A number of actions were decided upon to mitigate pollution effects. They included arrangements for oil containment and recovery, recovery of the lost packages, locating and securing the dangerous goods on board and securing the remaining cargo on board. An exclusion zone for ships and aircraft was imposed by the state to facilitate the operation. The position of the authorities was that first-line protective measures were the responsibility of the ship owner. These needed to satisfy the requirements laid down by the administration. The State insured a second line of defence by keeping vessels and equipment on stand-by, by supervising the operation, and by assisting in the search and recovery of lost cargo.

Absorbent material in 4 metre boom sections was laid inside the ferry to retain leaking fuel. A net was fastened to the structure across the gaping opening of the open garage to prevent parcels and wrecks from escaping (see Figure 1).
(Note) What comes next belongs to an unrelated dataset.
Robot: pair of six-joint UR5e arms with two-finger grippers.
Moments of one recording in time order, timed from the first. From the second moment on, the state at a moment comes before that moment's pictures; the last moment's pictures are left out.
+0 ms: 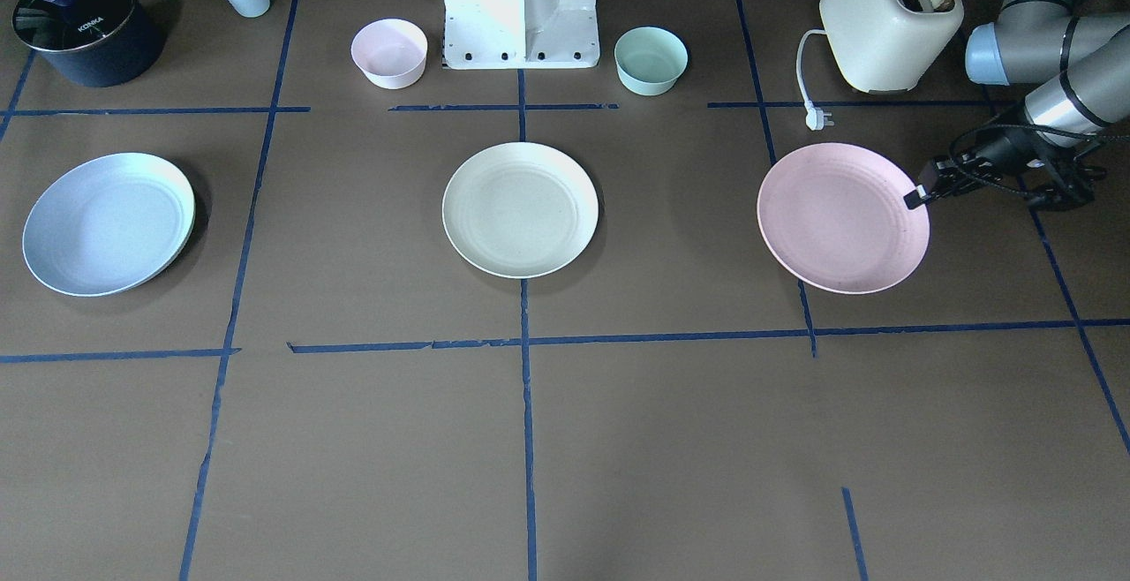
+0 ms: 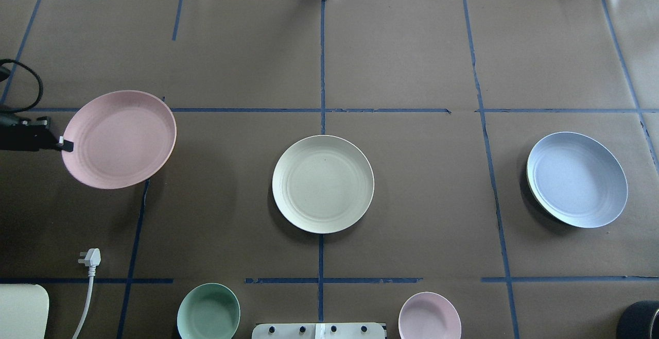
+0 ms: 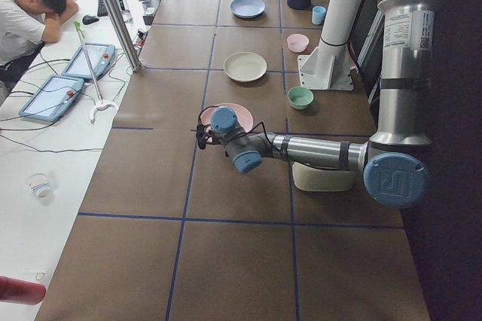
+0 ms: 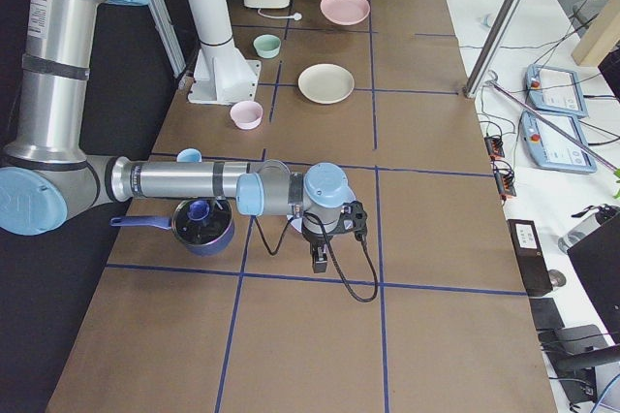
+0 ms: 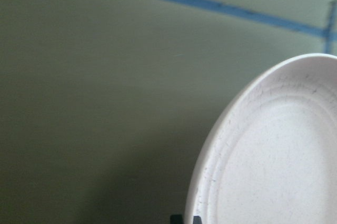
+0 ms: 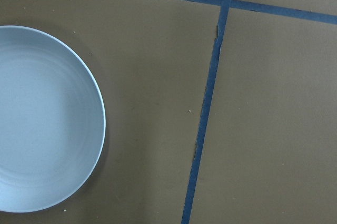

A debris-retention net and an oil boom were deployed downstream of the casualty during the uprighting operation in order to contain oil and catch floating objects. Very little oil escaped from the ship and in fact none was recovered at sea. No oil dispersants were used. Little could be done to remove the cargo from the ferry before it was re-floated and towed back into the harbour: only a few gas cylinders were located and removed while the vessel was at sea.

All vessels on scene participated in the recovery of floating objects. Navy minesweepers and salvage tugs performed the search for sunken objects, but in spite of an intensive survey of the Zeebrugge ship channel and the surrounding area, only seven of the 25 drums containing toulene di-isocyanate were recovered. One major difficulty was to sort out the various items among the recovered cargo and to recognize those containing harmful products. Labels peel off and drum markings quickly become unreadable in sea water. A full and precise description of the appearance of both the dangerous and other packages would have been useful, but in many cases it was unavailable. It required a considerable amount of time and organizing to keep an accurate inventory of the recovered cargo and to verify the contents of suspicious containers. It was essential to keep an updated inventory of the dangerous substances in order to assess the danger to the marine environment by those not recovered. By the end of the operation, about half of the dangerous cargo had been recovered:

- toluene di-isocyanate (7 drums out of 25);
- cyanide containing wastes (1 drum out of 5);
- cyanide containing hardening salts (no drums recovered);
- cyanide containing liquid (1 drum);
- chlorine trifluoride + fluorine perchlorate (4 gas tanks, some empty, out of 8);
- 21 gas bottles containing different (12) chemicals (10 out of 21);
- 180 buckets containing 52 different chemicals (95 buckets out of 180);
- paint wastes (30 drums out of 40)
- hydroquinone (none);
- leatherpaints (26 drums out of 35);
- leatherpaint agent with MET (13 drums out of 15);
- leatherpaint diluent (3 drums out of 5);
- tribasic lead sulphate (all 20 pallets).